Collected data |
Start of Block

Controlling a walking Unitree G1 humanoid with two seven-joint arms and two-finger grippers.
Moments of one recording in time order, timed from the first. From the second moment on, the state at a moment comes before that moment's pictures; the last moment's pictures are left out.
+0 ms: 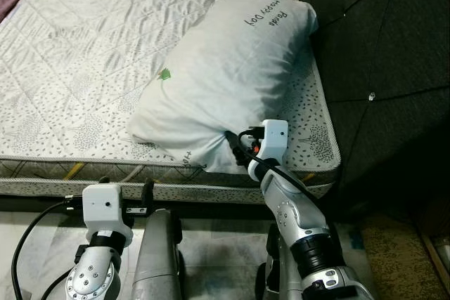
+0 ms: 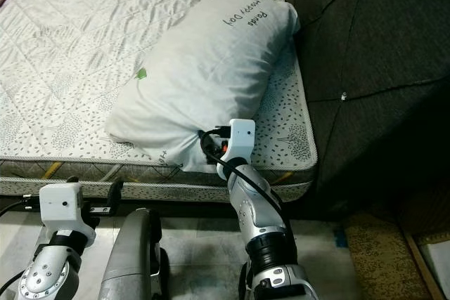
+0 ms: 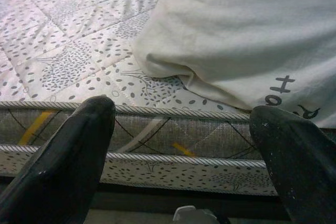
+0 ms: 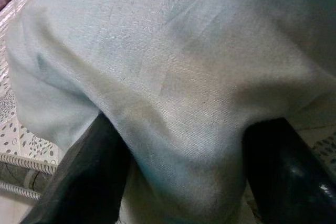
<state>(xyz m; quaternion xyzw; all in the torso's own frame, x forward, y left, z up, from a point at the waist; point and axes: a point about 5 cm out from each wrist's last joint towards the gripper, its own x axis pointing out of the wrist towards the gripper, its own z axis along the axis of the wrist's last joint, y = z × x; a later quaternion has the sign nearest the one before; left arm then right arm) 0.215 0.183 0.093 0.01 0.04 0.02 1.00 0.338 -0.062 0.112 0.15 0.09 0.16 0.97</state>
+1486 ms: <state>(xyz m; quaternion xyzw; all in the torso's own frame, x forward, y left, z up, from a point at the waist) 0.237 0.178 0.100 0.01 0.01 0.02 1.00 0.415 -0.185 0.216 -0.12 0.00 0.10 0.99</state>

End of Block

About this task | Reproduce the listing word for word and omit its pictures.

Response box |
Controlling a walking Unitree G1 humanoid with two seven-joint arms and two-finger grippers.
Moments of one recording in time order, timed from the first. From the second moment on, the state at a moment comes before that moment's pictures; the last moment's pictures are left out.
+0 ms: 
+0 ms: 
+0 ms: 
+0 ms: 
<state>(xyz m; quaternion xyzw; all in the torso's own frame, x forward, y left, z up, from a point at the waist; point and axes: a point about 5 cm out from each wrist's last joint towards the gripper, its own x axis pointing out of the wrist towards the gripper, its own z axis along the axis of the wrist's last joint, y = z × x; a later quaternion has the sign nearest the one before; left arm then right arm) 0.215 0.183 0.093 0.01 0.04 0.02 1.00 0.338 -0.062 0.112 0.15 0.09 0.16 0.97</state>
+1486 ms: <state>(xyz m; quaternion xyzw; all in the torso's own frame, x forward, y left, z up, from a point at the waist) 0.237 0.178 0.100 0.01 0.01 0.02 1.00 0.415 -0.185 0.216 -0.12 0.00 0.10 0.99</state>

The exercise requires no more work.